Corporate Governance

Sound corporate governance practices support continuous improvement and effective communication, which builds confidence among shareholders, the Board, Executive Committee, Senior Management Committees, employees and other stakeholders. One of our main objectives is to continuously develop and strengthen the governance framework and to comply with the best corporate governance practices at all times.

Sound Governance


Our Corporate Governance are in compliance with recognised guidelines for corporate governance as well as the appropriate legal and regulatory requirements. Íslandsbanki follows the guidelines on corporate governance published by the Iceland Chamber of Commerce, NASDAQ ICELAND and the SA Confederation of Icelandic Enterprise.

Íslandsbanki has established policies, rules and procedures to promote good corporate governance and ensure compliance with the relevant laws and regulations applicable to the Bank's operations. The Bank's relevant policies, rules and procedures can be found here on the Bank's website.

Íslandsbanki‘s Corporate Governance Statement


Each year the Bank conducts an appraisal to ensure that its corporate governance remain consistent with the corporate governance guidelines.

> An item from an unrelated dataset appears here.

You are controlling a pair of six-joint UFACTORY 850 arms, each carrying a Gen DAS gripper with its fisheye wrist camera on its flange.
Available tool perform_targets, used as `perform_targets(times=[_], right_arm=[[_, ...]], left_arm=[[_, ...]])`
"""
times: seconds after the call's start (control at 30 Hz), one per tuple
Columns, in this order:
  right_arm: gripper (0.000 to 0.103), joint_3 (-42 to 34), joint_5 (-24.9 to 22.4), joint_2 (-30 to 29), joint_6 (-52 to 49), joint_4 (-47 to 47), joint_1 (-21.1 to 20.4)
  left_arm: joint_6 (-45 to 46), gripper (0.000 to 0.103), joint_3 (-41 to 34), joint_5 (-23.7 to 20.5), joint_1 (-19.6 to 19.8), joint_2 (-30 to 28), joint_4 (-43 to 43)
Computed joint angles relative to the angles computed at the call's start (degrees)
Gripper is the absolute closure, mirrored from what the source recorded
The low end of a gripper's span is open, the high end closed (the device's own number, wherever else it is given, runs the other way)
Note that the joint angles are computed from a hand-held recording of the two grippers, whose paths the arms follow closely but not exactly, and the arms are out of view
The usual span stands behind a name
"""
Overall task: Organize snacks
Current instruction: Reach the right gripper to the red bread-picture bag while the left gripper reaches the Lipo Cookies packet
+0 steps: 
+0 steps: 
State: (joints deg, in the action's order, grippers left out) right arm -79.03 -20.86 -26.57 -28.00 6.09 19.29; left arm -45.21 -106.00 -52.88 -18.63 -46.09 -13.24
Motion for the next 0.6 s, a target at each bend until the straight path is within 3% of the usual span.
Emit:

The Bank’s governance practices are described more fully in the Bank's Corporate Governance Statement.

Íslandsbanki’s Corporate Governance Statement for 2021

Íslandsbanki’s Corporate Governance Statement for 2020

Íslandsbanki’s Corporate Governance Statement for 2019

Íslandsbanki’s Corporate Governance Statement for 2018

Íslandsbanki’s Corporate Governance Statement for 2017

Corporate Governance Guidelines

Articles of Association


Íslandsbanki’s Articles of Association were adopted at the Annual General Meeting of Íslandsbanki hf on 17 March 2022.

Nomination Committee


According to the Bank‘s Articles of Association the Bank shall operate a Nomination Committee whose role is to nominate individuals to the Bank's Board of Directors at the Annual General Meeting, or as the case may be at a shareholders' meeting where Board elections are on the agenda. The members of the Nomination Committee shall be three and they shall be elected for one year at a time by the Board of Directors. The committee shall be independent in its work and the majority of the committee’s members shall be independent of the Company and its management.

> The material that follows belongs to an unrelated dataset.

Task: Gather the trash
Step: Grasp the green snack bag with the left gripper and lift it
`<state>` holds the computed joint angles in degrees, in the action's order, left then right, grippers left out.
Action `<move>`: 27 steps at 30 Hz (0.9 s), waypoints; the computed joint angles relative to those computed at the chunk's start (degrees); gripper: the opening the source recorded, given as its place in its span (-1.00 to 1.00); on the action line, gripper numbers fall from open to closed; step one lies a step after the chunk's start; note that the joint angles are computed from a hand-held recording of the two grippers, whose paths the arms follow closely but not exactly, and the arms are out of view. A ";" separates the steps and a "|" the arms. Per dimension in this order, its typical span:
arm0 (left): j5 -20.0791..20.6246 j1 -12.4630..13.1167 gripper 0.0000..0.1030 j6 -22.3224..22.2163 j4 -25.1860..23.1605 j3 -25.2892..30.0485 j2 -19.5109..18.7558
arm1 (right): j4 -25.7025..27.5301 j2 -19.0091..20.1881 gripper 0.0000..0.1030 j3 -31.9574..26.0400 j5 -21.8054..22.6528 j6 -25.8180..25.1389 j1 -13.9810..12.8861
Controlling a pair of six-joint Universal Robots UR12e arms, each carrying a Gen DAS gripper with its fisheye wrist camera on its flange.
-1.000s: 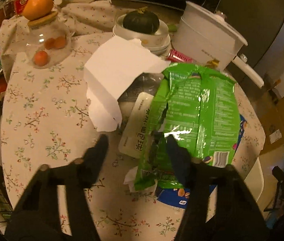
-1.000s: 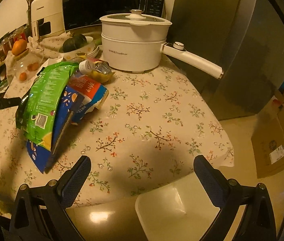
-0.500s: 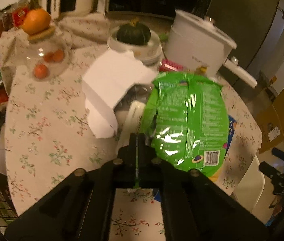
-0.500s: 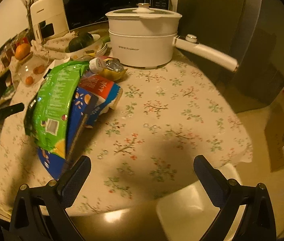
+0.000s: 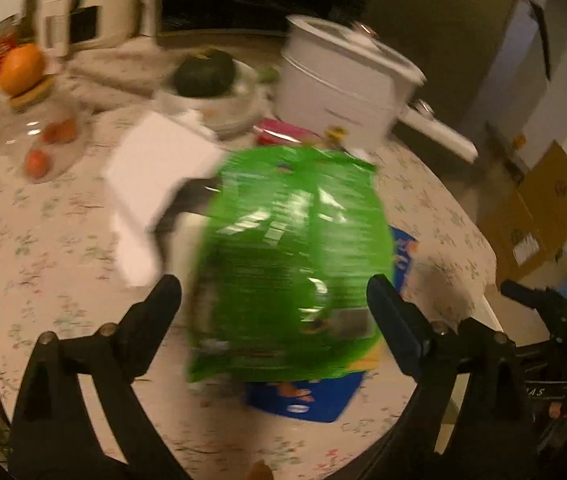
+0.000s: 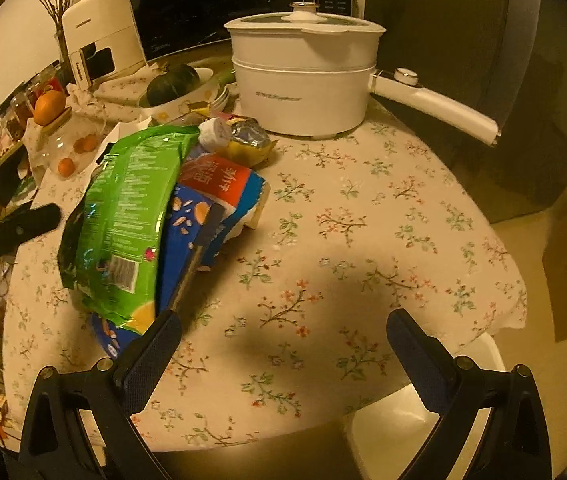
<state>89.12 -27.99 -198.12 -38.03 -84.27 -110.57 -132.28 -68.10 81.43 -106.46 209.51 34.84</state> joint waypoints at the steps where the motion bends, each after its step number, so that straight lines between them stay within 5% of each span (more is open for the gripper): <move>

The Nomination Committee comprises the following members:

  • Helga Valfells, Chairman
  • Hallgrímur Snorrason
  • Tómas Már Sigurðsson

Along with the Bank‘s Nomination Committee the Icelandic State Financial Investments (ISFI) operates a special three-member Selection Committee which, on behalf of the state, nominates candidates for the supervisory boards or boards of directors of banks or undertakings that are managed by ISFI.

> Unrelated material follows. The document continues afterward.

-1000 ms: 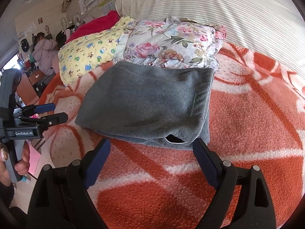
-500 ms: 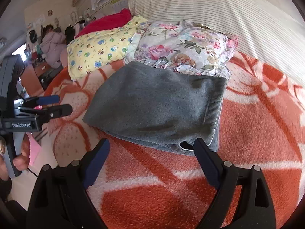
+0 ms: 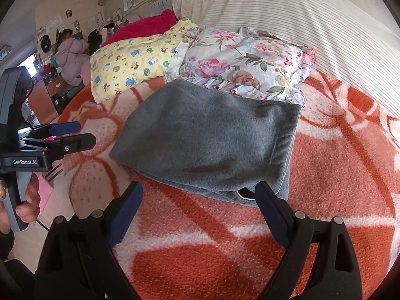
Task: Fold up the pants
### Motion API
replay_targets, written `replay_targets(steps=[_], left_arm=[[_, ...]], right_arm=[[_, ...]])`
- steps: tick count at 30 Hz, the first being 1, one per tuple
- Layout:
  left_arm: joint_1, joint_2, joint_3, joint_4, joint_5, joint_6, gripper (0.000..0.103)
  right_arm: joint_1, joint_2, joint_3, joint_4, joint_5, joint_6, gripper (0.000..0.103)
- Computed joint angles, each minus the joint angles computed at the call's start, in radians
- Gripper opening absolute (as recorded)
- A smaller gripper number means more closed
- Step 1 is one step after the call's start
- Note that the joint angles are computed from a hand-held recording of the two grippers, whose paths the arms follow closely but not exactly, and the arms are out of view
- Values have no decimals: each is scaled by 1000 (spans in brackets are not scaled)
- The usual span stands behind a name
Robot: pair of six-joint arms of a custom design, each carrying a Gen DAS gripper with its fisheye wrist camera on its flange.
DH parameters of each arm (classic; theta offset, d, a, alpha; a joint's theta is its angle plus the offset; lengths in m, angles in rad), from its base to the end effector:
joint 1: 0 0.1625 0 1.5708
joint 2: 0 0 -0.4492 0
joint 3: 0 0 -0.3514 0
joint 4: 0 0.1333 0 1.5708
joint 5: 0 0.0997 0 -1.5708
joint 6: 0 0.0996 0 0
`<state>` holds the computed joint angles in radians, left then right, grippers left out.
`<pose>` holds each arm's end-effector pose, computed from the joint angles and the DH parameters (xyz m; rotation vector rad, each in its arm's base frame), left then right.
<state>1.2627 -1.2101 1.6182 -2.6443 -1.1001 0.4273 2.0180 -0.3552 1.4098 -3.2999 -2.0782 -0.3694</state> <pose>-0.0162 -0.6395 0.4351 0.7101 2.4236 -0.8322 0.3909 -0.6186 0.0074 0.7905 -2.4046 0.9086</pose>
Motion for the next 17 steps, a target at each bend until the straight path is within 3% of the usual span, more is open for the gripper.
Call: replay_targets(steps=[17], left_arm=[[27, 65, -57, -21, -8, -15, 93]], right_arm=[[-22, 19, -69, 83, -5, -33, 91]])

According the Relationship Agreement between the Bank and the ISFI the Bank‘s Nomination Committee and the ISFI Selection Committee shall ensure that when the Board of Directors is elected, the candidates for election to the Board of Directors meet the requirements on composition according to law, both as concerns breadth of experience as well as gender representation.

Rules of Procedure of the Bank’s Nomination Committee

The nomination committee can be reached by contacting nominationcommittee@islandsbanki.is

Regulatory framework


Íslandsbanki is a financial institution and therefore operates in accordance with the appropriate regulatory framework, pertaining to financial institutions. The applicable law includes, inter alia, the Act on Financial Undertakings no. 161/2002, the Act on Recovery and Resolution of Credit Institutions and Investment Firms no. 70/2020, the Act on Markets for Financial Instruments no. 115/2021, the Act on Payment Services no. 120/2011, the Act on Measures against Money Laundering and the Financing of Terrorist Activities no. 140/2018, the Act on Mortgage Credit to Consumers no. 118/2016, the Act on Consumer Credit no. 33/2013, the Act on Competition no. 44/2005 and the Act on Public Limited Companies no. 2/1995.